(I'm assuming here that what the OP really wants is to know how one would ever get the idea to try to prove this. He already has a proof by induction, which is a perfectly valid and respectable proof method; you won't get anything proofier than that, except perhaps methods that hide the induction within a general theorem).

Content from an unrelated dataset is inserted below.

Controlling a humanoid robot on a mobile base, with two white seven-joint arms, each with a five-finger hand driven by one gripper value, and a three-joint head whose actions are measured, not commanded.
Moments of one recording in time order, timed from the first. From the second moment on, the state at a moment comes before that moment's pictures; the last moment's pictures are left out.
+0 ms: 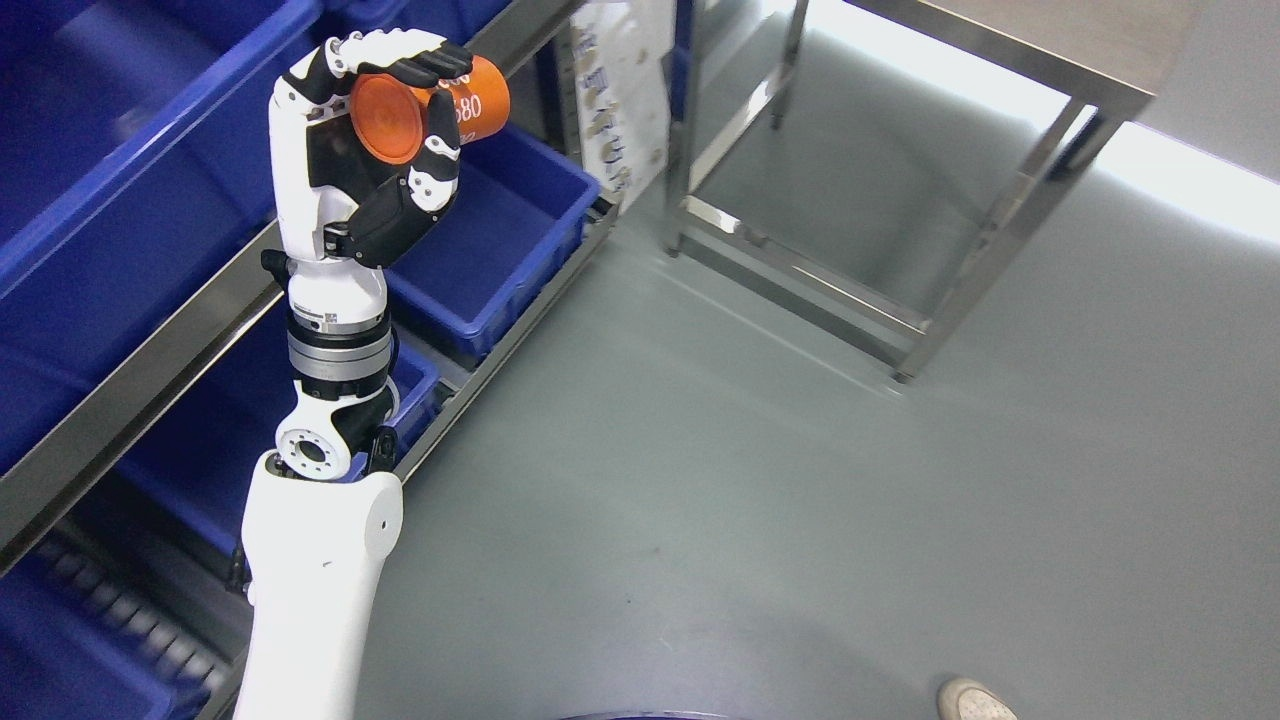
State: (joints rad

One way to invent this relation is to start from the following fairly simple algorithm for computing Fibonacci numbers:
- Start by setting $a=0$, $b=1$
- Repeat the following until you reach the $F_n$ you want:
- (Invariant: $a=F_{n-1}$ and $b=F_n$).
- Set $c=a+b$
- (Now $c=F_{n+1}$)
- $a\leftarrow b$ and $b \leftarrow c$.
Now observe that the loop body computes the new $a$ and $b$ as linear combinations of the old $a$ and $b$. Therefore there's a matrix that represents each turn through the loop. Many turns through the loop become multiplication with a power of the matrix.
This reasoning gives you the matrix $M=\pmatrix{1&1\\1&0}$ and an informal argument that $M^n \pmatrix{1\\0} = \pmatrix{F_n\\F_ {n-1}}$. This gives us one column of $M^n$, and it is reasonable to hope that the other one will also be something about Fibonacci numbers. One can either repeat the previous argument with different starting $a$ and $b$, or simply compute the first few powers of $M$ by hand and then recognize the pattern to be proved formally later.